Task instructions:
Output the data below exactly. Leave nothing out.

Records from a collection:
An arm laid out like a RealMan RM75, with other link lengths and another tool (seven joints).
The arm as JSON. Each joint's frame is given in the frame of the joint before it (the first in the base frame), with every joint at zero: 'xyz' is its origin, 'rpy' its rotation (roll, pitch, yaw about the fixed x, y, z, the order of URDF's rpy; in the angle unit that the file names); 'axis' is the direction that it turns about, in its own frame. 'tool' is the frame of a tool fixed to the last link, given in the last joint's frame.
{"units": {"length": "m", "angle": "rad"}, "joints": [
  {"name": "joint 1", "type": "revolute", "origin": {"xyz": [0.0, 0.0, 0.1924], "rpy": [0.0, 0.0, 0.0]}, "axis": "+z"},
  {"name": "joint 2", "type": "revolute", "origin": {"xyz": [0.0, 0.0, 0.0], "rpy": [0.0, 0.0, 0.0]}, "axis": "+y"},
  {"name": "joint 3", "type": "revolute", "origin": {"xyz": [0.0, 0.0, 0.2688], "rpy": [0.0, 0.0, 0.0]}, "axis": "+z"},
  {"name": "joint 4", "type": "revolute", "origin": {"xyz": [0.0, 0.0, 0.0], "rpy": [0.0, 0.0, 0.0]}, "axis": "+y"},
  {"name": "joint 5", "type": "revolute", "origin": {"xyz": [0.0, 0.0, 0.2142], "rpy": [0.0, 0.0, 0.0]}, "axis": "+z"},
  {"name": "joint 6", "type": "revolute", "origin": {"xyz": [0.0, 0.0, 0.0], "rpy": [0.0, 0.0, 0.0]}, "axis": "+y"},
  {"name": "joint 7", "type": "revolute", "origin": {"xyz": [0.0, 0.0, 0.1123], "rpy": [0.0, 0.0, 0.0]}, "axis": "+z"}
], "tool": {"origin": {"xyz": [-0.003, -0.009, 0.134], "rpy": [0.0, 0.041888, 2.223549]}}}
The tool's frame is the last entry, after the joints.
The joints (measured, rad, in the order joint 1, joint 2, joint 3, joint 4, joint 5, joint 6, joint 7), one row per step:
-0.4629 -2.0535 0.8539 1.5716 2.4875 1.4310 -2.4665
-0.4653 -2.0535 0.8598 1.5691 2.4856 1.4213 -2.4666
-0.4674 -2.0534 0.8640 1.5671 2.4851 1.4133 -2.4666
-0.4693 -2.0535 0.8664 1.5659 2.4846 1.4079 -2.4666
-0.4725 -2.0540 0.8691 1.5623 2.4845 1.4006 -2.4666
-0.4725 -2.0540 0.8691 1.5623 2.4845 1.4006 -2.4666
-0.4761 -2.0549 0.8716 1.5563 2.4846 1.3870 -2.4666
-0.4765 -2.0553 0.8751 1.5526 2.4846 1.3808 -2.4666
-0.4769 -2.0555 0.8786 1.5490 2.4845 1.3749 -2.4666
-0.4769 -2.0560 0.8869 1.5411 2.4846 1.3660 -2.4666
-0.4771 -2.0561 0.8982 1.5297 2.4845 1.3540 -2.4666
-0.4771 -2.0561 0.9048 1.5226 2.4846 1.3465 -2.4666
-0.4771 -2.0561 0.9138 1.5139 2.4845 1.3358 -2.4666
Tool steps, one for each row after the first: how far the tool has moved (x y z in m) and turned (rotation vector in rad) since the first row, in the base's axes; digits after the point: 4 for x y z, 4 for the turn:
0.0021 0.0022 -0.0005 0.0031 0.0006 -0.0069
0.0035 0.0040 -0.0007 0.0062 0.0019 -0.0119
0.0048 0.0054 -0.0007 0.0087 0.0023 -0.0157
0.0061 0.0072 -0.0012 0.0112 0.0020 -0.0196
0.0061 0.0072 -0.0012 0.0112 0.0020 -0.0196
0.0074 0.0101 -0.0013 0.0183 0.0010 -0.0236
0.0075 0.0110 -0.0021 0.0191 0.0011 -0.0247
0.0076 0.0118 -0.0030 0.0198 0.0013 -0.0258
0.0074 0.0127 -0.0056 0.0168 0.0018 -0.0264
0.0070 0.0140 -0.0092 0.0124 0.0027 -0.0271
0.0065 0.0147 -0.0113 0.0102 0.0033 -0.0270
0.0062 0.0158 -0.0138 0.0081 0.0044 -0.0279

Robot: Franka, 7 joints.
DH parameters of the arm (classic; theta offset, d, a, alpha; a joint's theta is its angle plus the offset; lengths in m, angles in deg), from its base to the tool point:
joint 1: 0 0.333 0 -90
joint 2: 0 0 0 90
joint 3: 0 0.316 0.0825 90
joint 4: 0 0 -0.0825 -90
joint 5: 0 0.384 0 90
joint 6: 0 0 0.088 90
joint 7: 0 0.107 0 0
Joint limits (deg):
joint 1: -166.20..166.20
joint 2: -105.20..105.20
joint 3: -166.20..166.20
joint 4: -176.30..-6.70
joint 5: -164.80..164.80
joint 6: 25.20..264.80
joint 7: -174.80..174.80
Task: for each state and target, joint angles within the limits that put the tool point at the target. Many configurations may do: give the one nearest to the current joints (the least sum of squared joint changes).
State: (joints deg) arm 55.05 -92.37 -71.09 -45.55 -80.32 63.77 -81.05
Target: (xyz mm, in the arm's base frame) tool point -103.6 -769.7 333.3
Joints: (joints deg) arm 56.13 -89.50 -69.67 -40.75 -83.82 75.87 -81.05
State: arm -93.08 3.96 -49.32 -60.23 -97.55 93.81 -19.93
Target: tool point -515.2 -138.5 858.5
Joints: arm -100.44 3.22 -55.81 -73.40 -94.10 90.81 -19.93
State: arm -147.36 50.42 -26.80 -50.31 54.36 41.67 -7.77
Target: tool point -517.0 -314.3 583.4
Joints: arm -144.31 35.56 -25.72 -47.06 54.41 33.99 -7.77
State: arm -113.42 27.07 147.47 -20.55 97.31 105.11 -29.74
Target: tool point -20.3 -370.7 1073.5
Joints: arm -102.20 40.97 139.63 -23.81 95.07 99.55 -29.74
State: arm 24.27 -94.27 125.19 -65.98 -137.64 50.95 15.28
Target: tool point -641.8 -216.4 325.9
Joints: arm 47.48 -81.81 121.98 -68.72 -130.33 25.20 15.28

Written answer:
An arm laid out like a RealMan RM75, with other link lengths and another tool (seven joints).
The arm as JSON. Each joint's frame is given in the frame of the joint before it (the first in the base frame), with every joint at zero: 'xyz' is its origin, 'rpy' its rotation (roll, pitch, yaw about the fixed x, y, z, the order of URDF's rpy; in the angle unit that the file names); 'axis' is the direction that it turns about, in its own frame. 'tool' is the frame of a tool fixed to the last link, given in the last joint's frame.
{"units": {"length": "m", "angle": "rad"}, "joints": [
  {"name": "joint 1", "type": "revolute", "origin": {"xyz": [0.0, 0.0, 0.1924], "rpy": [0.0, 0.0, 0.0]}, "axis": "+z"},
  {"name": "joint 2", "type": "revolute", "origin": {"xyz": [0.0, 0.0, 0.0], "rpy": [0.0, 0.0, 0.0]}, "axis": "+y"},
  {"name": "joint 3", "type": "revolute", "origin": {"xyz": [0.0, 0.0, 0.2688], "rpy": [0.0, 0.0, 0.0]}, "axis": "+z"},
  {"name": "joint 4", "type": "revolute", "origin": {"xyz": [0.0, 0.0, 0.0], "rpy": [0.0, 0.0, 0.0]}, "axis": "+y"},
  {"name": "joint 5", "type": "revolute", "origin": {"xyz": [0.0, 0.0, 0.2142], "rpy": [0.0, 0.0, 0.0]}, "axis": "+z"},
  {"name": "joint 6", "type": "revolute", "origin": {"xyz": [0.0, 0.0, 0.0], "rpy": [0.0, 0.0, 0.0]}, "axis": "+y"},
  {"name": "joint 7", "type": "revolute", "origin": {"xyz": [0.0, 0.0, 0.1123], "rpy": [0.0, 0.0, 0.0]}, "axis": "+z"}
], "tool": {"origin": {"xyz": [-0.003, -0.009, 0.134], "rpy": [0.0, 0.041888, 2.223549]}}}
The tool's frame is the last entry, after the joints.
The joints (measured, rad, in the order joint 1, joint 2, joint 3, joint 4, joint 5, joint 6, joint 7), one row per step:
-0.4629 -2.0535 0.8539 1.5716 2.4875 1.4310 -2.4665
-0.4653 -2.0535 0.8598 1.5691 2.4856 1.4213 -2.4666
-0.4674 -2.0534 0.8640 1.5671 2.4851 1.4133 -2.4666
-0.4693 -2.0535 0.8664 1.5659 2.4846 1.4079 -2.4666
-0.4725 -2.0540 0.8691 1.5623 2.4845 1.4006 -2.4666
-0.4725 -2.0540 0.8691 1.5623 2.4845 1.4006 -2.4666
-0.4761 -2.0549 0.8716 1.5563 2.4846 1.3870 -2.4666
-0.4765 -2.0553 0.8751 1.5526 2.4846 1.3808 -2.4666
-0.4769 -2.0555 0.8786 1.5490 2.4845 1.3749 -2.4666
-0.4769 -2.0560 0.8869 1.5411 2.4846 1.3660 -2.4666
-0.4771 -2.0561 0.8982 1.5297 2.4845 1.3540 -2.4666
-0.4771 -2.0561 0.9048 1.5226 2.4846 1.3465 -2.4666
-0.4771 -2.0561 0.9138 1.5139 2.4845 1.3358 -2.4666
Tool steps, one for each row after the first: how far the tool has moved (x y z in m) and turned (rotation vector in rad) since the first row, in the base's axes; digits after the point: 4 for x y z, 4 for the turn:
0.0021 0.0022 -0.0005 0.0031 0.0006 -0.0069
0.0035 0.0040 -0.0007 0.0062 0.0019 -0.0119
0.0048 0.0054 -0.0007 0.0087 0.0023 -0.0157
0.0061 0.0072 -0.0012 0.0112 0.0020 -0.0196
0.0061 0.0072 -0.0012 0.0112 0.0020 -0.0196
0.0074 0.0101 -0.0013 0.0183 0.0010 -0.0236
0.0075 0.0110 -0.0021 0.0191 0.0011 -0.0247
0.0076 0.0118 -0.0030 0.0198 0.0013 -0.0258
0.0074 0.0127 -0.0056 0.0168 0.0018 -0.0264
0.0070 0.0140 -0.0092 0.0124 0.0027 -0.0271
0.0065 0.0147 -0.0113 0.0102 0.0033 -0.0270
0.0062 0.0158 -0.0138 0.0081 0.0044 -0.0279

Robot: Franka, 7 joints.
DH parameters of the arm (classic; theta offset, d, a, alpha; a joint's theta is its angle plus the offset; lengths in m, angles in deg), from its base to the tool point:
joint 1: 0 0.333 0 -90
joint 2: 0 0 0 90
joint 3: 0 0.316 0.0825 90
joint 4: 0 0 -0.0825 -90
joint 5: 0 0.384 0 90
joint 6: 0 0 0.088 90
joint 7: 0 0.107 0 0
Joint limits (deg):
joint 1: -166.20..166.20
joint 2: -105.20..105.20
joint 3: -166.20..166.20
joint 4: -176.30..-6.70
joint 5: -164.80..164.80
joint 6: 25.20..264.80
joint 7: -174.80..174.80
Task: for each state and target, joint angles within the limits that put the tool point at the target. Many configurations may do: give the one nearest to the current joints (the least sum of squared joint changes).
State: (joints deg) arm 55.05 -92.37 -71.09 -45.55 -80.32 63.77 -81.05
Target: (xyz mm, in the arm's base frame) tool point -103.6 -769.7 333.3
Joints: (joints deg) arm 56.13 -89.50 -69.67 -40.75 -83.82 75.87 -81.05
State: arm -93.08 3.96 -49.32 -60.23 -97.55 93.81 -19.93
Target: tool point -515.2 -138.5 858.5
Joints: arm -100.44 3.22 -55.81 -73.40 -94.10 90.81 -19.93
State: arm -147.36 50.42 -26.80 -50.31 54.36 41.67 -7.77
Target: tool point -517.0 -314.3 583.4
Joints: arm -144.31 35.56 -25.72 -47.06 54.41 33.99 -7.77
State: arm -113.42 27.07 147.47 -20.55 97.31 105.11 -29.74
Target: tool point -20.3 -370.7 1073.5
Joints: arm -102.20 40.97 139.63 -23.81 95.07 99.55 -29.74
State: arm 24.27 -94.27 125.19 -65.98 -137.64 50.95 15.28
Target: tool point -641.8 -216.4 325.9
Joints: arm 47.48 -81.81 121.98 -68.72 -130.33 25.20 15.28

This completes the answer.